■ **Instructions to follow**
Your answer should be one number: the count of lines in the data below that include "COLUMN".

■ **Recorded information**
-- Opening Marker --

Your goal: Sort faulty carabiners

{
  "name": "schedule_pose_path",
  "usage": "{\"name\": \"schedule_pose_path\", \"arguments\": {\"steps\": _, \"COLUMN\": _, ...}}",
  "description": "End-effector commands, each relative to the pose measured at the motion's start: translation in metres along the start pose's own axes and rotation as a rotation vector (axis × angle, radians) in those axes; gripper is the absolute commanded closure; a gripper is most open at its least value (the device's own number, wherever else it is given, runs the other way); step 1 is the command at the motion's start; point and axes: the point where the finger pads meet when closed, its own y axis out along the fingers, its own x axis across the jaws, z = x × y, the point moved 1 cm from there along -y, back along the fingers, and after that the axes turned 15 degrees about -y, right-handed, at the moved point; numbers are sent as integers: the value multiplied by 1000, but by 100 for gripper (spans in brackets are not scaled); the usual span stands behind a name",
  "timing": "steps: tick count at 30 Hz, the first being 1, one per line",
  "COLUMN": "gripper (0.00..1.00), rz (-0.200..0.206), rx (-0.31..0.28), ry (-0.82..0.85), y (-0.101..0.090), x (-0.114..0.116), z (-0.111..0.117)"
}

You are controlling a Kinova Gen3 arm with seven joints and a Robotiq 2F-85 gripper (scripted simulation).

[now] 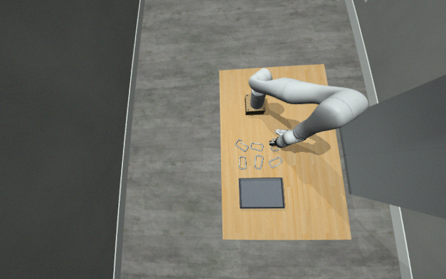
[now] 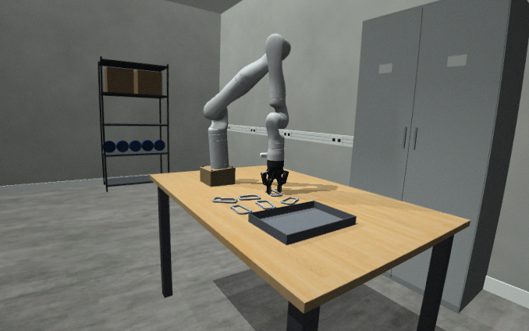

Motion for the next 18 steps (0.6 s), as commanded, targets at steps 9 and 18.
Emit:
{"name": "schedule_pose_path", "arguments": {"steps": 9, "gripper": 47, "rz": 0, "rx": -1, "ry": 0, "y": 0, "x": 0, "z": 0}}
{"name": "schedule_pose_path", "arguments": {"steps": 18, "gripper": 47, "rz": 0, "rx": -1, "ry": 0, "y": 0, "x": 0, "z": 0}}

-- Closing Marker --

■ **Solution**
2